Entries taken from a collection

--- START ---

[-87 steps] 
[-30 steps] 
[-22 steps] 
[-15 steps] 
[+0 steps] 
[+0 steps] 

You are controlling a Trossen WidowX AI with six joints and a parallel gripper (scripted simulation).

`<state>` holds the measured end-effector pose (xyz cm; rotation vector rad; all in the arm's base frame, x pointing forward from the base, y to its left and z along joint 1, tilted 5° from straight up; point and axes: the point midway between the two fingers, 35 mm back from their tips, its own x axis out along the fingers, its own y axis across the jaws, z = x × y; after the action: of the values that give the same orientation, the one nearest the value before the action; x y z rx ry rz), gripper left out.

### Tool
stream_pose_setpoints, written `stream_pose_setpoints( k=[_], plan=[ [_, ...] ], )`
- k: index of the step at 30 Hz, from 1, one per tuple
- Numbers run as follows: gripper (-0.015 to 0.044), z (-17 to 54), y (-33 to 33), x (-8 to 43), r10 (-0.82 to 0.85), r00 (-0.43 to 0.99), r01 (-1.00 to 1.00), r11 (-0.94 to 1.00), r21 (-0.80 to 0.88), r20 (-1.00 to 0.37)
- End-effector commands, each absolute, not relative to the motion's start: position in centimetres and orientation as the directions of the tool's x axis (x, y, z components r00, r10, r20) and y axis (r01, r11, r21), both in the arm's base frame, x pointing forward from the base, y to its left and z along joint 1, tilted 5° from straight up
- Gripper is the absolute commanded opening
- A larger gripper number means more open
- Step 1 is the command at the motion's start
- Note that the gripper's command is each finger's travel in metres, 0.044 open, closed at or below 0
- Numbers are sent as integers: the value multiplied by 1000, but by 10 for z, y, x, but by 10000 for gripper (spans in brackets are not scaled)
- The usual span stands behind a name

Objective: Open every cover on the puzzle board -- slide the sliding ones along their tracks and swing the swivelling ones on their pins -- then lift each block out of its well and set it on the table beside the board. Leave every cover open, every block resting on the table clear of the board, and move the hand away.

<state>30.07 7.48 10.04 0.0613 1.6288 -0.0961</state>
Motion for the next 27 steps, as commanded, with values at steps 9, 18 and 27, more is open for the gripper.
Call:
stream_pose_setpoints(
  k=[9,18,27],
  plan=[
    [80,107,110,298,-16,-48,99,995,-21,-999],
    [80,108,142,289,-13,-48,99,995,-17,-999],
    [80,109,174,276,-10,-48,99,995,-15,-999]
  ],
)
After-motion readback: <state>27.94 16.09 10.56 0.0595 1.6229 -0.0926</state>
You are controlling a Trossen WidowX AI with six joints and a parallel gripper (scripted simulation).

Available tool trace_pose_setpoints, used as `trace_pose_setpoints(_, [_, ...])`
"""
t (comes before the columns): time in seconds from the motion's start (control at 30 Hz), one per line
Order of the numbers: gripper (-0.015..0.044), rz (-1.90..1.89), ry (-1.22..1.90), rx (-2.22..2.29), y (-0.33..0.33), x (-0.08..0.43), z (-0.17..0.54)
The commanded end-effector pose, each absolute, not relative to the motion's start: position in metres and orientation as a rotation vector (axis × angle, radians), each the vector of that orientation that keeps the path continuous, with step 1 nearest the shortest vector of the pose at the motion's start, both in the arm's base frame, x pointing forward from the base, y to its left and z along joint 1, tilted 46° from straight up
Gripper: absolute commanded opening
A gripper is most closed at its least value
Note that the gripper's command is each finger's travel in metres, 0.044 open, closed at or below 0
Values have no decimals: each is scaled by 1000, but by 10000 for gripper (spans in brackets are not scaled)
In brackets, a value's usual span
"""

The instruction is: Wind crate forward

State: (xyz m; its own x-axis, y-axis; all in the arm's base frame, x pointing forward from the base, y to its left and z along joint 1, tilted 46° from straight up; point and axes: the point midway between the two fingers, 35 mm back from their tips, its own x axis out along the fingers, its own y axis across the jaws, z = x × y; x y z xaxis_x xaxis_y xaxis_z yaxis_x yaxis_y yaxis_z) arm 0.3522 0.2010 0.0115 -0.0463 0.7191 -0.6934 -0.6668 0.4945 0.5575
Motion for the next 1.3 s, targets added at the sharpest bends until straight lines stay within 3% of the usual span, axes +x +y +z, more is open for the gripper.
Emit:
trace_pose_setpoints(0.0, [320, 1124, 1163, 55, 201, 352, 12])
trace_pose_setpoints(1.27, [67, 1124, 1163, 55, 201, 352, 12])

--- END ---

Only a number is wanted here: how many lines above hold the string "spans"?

* Task output
2